Another difference for EMs is a lack of a welfare state and often little in the way of democracy, which both give some advantages to their economies.

Obviously welfare is a huge drain on a state's resources as its population ages. Without politicians making short-term, ballot box-led decisions, such as increasing or introducing benefits to those who are less advantaged, the families in these countries will have to look out for the older generations and also increase savings for their own retirement.

I see it that these will produce headwinds, as money circulates more slowly, for those countries' private sectors without government/central bank aid.

Love that quote, RW.

Mike C said...

When I put this puzzle together, this is what I get.
MikeC, hope things are well.


Hi Jeff,

Thanks for the thought. Same boat here as you just trying to put this puzzle together. What is this? Start of new secular bull? Probably not. 3rd-4th inning of a 2-3 year cyclical bull? Or a massive bear market rally putting in a double top at 1150?
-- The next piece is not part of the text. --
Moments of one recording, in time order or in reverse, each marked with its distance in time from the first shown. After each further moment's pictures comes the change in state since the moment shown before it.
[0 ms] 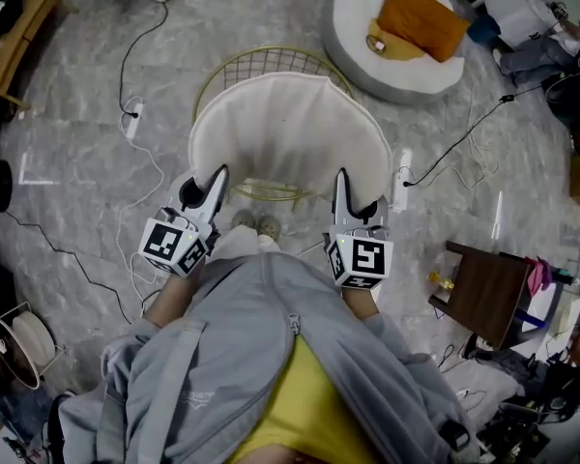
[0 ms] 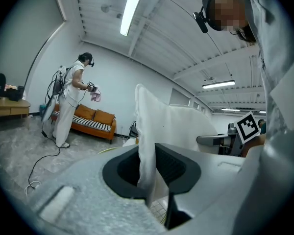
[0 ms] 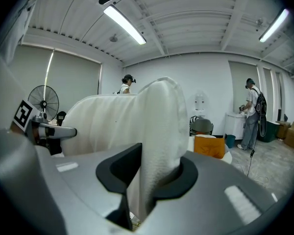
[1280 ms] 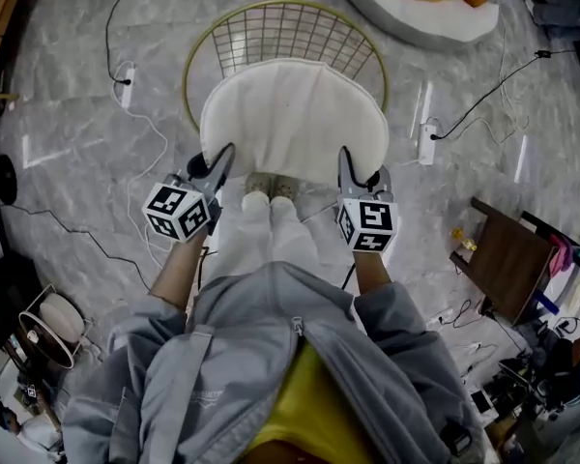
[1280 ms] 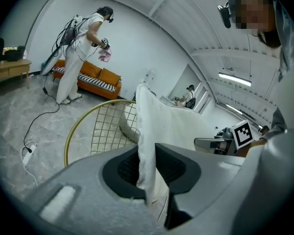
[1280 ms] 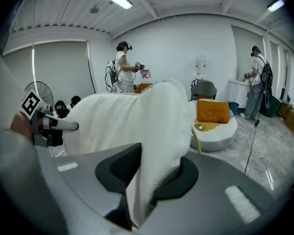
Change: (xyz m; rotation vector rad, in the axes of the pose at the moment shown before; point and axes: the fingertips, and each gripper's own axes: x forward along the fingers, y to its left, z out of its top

I'm with SEG here. The preponderance of evidence I think suggests multi-year cyclical bull I think. I think we go past May 2010, but I'll respond to the technical evidence as it emerges. Valuations suck here, but the trend is up.

http://www.decisionpoint.com/ChartSpotliteFiles/100312_cspot.html

I am concerned about the consistent overvalue condition that has been the norm since the early 1990s, but it has persisted through two bull markets and two bear markets, demonstrating that investors just don't care about value. And the value range analysis we do, while an interesting curiosity, is not of much use for decision-making in the current environment. Follow the trend.

http://www.optionetics.com/market/articles/22401?utm_source=optionetics&utm_medium=wnl&utm_campaign=

http://www.tradersnarrative.com/lowry-research-update-cyclical-bull-market-intact-3695.html

I just want to try and leave the party before the clock strikes midnight.